→ Exercise goal
Copy each line of the entries that contains the word "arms".

Top of Exercise inputs

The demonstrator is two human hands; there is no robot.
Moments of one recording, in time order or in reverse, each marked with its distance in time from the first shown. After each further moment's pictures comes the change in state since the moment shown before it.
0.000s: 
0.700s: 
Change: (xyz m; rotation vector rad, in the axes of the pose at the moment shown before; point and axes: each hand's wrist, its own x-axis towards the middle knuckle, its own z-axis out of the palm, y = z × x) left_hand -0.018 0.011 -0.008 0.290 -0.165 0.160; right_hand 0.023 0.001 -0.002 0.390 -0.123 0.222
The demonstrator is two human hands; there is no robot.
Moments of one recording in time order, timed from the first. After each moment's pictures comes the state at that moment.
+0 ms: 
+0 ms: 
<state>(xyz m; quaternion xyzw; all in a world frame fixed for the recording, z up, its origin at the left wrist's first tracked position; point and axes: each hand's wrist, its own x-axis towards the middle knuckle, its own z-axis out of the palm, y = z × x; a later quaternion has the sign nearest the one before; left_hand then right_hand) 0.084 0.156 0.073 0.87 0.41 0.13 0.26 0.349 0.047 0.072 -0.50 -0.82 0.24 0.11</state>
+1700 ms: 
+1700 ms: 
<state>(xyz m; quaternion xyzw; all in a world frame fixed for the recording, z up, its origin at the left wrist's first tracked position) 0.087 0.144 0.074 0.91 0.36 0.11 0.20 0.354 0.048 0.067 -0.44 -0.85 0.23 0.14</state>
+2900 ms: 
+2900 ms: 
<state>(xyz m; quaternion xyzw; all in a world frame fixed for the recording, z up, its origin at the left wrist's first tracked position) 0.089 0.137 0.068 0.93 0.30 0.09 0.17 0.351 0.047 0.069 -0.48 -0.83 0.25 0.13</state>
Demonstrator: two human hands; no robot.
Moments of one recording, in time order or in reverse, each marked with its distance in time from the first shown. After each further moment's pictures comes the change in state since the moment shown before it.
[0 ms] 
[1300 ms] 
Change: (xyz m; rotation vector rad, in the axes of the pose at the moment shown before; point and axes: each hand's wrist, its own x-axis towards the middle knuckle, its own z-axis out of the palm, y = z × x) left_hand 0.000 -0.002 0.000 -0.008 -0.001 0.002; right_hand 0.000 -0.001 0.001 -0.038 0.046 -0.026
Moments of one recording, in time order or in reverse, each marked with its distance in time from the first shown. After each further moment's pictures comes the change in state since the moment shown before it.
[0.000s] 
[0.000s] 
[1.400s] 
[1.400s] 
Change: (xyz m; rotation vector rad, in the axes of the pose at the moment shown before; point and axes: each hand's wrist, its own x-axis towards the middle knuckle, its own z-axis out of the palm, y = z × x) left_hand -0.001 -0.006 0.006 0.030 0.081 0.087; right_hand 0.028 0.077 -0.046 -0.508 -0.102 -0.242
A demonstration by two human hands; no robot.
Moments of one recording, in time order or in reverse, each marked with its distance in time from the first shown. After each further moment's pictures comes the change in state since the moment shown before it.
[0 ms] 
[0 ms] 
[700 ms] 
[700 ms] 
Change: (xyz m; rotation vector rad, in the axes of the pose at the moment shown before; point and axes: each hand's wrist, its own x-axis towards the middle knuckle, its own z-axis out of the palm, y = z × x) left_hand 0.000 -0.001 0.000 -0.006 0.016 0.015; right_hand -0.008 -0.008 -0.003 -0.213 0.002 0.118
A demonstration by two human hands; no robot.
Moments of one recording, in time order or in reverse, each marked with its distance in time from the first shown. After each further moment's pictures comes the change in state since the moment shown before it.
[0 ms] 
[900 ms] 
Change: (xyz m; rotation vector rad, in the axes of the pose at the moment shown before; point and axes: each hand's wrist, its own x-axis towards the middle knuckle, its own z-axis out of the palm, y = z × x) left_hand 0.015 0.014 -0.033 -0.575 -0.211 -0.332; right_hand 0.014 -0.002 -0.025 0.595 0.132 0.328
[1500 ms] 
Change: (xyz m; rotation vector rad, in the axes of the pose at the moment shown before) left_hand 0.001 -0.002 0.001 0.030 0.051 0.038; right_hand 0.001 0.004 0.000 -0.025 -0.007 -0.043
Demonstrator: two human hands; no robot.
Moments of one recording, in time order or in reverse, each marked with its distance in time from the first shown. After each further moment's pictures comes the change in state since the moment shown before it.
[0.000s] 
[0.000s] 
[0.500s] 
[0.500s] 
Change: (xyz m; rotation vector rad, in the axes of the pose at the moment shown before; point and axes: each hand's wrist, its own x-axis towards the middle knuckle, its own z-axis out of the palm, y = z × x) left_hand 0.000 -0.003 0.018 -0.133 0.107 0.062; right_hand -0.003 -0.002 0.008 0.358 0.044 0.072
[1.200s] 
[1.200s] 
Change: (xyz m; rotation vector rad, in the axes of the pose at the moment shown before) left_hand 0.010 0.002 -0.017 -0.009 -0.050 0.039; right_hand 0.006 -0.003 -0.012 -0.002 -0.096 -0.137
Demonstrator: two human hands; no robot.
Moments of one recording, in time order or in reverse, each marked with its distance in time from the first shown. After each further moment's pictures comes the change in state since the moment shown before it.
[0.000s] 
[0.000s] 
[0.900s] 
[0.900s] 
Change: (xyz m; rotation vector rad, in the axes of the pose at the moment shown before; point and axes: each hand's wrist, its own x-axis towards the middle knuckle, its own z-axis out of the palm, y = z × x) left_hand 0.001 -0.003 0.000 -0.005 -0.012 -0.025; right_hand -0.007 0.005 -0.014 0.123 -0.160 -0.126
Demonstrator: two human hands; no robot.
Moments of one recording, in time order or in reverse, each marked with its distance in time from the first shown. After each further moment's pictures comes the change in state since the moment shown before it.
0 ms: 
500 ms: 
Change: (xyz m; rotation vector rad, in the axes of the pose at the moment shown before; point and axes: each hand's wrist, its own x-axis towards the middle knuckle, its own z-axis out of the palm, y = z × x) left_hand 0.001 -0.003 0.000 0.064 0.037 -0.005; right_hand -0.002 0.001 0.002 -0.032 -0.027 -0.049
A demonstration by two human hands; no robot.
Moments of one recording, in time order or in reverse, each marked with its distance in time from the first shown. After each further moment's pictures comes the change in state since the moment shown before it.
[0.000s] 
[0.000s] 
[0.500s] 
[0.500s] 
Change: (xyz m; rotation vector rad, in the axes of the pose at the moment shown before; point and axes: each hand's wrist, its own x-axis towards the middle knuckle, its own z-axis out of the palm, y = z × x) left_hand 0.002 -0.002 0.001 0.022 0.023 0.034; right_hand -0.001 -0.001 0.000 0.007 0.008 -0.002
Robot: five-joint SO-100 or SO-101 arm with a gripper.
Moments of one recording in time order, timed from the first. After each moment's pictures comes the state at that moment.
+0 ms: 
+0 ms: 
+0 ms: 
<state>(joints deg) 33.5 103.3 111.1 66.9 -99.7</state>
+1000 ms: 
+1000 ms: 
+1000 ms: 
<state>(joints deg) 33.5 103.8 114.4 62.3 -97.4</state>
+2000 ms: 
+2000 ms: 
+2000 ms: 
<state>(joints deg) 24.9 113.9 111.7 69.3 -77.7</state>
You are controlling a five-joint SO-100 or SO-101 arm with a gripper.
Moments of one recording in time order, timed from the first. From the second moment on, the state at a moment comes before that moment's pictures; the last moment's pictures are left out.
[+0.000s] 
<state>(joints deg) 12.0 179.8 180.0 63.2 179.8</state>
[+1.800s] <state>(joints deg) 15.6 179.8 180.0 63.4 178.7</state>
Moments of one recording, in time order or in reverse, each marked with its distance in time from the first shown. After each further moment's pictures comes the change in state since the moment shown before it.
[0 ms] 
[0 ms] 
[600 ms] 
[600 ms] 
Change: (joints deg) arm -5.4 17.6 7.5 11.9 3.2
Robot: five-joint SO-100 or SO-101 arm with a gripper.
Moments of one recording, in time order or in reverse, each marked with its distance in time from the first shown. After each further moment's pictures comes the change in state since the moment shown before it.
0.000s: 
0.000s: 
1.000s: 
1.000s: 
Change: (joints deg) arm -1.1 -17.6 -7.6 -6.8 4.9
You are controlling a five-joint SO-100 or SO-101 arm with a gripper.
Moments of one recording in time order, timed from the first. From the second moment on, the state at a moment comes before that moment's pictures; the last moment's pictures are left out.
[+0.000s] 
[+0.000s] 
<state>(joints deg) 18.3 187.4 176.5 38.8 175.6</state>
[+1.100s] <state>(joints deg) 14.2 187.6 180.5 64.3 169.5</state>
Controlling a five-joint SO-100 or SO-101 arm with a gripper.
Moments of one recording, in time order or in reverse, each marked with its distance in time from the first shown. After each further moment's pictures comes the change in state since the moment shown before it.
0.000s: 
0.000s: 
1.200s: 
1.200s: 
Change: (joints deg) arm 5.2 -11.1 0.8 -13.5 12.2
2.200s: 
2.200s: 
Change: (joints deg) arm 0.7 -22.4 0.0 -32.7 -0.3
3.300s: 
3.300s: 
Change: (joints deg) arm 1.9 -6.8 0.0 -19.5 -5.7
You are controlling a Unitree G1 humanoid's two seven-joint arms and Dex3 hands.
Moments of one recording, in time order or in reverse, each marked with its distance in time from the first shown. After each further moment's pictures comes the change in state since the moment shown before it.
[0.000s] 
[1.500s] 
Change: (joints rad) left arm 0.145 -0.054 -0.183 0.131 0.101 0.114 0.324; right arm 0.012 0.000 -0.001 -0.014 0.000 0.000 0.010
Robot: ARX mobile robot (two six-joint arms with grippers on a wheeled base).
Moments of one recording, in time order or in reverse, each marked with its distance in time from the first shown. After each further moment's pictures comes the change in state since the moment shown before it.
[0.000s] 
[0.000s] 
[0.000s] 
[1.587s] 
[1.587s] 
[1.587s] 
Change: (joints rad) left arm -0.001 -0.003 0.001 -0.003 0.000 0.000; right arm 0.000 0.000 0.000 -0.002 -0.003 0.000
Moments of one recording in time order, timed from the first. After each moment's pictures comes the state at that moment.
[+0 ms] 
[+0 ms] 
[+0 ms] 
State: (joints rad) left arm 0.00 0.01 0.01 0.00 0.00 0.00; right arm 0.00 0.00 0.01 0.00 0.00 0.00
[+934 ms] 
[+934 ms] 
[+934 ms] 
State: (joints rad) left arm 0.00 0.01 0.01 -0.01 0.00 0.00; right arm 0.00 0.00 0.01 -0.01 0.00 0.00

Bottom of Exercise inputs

→ Output of the task
You are controlling a Unitree G1 humanoid's two seven-joint arms and Dex3 hands.
Robot: ARX mobile robot (two six-joint arms with grippers on a wheeled base).

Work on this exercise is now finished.